### [EXERCISE]
Would you filter the listing below so that only lines with the word "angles" remain?

RECORDS FOR PROCESSING START

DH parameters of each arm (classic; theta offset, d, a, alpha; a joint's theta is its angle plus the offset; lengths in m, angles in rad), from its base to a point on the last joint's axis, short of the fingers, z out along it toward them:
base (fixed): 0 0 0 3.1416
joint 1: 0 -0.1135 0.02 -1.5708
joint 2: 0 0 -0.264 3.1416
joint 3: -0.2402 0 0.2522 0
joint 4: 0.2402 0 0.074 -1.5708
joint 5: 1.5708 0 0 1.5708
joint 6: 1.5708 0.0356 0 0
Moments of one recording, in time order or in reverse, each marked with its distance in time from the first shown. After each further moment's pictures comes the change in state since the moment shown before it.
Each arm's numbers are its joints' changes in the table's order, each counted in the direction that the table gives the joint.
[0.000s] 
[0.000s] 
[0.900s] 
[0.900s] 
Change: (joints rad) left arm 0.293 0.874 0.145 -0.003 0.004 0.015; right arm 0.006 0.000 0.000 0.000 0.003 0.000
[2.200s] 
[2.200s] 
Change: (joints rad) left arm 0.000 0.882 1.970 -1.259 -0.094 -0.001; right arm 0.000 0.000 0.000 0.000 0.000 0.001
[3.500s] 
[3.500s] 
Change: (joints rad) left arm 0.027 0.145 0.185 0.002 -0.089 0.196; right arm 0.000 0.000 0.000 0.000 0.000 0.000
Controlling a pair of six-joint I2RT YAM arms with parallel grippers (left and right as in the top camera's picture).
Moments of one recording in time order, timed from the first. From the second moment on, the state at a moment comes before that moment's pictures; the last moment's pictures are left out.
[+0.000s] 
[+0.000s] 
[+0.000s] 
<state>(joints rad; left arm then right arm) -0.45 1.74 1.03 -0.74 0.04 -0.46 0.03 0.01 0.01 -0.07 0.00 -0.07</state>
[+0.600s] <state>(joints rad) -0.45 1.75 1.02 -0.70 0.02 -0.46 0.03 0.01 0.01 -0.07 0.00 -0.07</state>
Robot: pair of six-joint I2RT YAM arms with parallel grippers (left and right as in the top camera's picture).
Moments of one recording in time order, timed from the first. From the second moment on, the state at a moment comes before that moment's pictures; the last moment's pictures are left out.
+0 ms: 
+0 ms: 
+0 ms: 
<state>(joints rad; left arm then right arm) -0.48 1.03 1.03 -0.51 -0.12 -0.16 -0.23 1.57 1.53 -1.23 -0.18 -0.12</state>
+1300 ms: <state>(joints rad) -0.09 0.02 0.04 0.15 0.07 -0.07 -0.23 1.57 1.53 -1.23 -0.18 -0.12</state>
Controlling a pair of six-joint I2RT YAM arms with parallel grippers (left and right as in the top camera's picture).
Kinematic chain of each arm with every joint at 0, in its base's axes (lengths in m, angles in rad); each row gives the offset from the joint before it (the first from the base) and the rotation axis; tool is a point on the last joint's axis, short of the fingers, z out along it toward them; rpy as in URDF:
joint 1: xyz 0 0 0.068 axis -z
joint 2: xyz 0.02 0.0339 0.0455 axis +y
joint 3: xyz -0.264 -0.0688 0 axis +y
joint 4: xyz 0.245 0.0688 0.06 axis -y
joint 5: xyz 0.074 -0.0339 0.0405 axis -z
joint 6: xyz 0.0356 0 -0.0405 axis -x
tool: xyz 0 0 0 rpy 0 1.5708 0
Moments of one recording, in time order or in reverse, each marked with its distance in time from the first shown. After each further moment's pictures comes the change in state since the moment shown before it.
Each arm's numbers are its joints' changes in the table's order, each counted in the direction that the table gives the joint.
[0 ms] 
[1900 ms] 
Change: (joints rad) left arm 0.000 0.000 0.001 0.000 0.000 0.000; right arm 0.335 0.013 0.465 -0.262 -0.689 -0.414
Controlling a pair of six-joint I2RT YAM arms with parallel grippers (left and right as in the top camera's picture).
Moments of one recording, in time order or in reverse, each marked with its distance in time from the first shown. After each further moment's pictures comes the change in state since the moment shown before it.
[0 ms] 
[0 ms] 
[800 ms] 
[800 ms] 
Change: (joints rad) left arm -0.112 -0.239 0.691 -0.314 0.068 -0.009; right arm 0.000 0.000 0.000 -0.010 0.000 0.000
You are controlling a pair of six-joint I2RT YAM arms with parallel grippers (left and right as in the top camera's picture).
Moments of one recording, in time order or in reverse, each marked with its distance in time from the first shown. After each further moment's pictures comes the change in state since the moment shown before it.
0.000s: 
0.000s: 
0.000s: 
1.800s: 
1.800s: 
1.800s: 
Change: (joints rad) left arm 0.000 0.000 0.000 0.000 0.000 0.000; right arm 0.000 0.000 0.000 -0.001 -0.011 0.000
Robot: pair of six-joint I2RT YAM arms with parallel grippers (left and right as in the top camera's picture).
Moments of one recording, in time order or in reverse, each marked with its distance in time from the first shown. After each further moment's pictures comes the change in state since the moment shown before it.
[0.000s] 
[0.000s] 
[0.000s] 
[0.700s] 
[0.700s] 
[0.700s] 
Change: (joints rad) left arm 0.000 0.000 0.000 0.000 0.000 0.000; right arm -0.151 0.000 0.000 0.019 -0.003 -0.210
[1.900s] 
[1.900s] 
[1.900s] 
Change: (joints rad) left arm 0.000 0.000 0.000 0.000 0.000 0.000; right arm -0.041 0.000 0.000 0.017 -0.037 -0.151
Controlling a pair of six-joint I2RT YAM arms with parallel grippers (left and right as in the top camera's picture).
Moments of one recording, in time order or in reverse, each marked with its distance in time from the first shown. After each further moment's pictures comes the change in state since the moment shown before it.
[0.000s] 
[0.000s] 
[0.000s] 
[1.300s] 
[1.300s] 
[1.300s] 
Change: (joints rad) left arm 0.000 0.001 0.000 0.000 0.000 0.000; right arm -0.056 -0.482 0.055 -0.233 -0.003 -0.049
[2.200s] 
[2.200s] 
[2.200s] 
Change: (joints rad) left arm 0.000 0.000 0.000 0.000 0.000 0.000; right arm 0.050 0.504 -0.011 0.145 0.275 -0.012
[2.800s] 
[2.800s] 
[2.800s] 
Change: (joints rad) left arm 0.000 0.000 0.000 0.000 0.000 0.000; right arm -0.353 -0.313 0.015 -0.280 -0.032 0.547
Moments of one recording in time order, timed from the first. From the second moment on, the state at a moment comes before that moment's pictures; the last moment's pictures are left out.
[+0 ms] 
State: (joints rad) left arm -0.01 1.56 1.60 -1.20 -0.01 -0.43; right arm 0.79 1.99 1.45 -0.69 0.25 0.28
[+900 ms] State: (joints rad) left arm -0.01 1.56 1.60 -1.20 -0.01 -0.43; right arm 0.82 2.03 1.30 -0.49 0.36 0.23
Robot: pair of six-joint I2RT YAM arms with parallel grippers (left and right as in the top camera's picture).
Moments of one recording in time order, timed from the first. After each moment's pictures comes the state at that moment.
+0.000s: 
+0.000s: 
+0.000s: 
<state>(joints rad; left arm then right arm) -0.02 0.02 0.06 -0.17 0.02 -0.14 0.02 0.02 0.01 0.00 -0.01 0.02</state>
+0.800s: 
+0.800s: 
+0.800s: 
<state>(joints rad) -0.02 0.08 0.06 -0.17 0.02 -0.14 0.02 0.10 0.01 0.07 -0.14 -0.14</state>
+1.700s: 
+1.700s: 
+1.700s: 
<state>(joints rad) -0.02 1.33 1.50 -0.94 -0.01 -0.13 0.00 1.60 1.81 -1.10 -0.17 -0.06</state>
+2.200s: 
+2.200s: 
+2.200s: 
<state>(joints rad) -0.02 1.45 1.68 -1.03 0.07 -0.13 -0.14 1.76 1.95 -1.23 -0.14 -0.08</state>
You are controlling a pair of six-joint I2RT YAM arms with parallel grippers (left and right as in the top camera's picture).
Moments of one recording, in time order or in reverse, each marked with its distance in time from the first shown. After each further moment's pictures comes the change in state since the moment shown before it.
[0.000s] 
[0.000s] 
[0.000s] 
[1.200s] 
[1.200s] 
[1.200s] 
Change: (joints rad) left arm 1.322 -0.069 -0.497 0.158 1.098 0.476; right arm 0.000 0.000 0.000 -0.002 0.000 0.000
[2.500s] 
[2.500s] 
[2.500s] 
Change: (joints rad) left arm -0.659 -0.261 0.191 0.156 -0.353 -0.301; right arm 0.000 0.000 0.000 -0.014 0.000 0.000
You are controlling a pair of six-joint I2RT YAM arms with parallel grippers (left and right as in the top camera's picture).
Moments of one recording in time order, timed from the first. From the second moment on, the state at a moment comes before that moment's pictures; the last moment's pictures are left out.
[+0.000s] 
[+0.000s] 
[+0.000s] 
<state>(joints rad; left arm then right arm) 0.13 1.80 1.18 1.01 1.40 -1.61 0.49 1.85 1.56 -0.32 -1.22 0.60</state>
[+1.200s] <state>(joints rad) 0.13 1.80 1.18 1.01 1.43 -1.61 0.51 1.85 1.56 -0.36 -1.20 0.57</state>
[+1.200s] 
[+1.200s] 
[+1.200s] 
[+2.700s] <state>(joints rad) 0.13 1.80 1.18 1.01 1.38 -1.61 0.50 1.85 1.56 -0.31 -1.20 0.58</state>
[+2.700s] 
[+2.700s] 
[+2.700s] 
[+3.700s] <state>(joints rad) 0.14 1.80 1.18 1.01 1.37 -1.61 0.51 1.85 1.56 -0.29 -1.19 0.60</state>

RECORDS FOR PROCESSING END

### [WRITTEN ANSWER]
DH parameters of each arm (classic; theta offset, d, a, alpha; a joint's theta is its angle plus the offset; lengths in m, angles in rad), from its base to a point on the last joint's axis, short of the fingers, z out along it toward them:
Kinematic chain of each arm with every joint at 0, in its base's axes (lengths in m, angles in rad); each row gives the offset from the joint before it (the first from the base) and the rotation axis; tool is a point on the last joint's axis, short of the fingers, z out along it toward them; rpy as in URDF:

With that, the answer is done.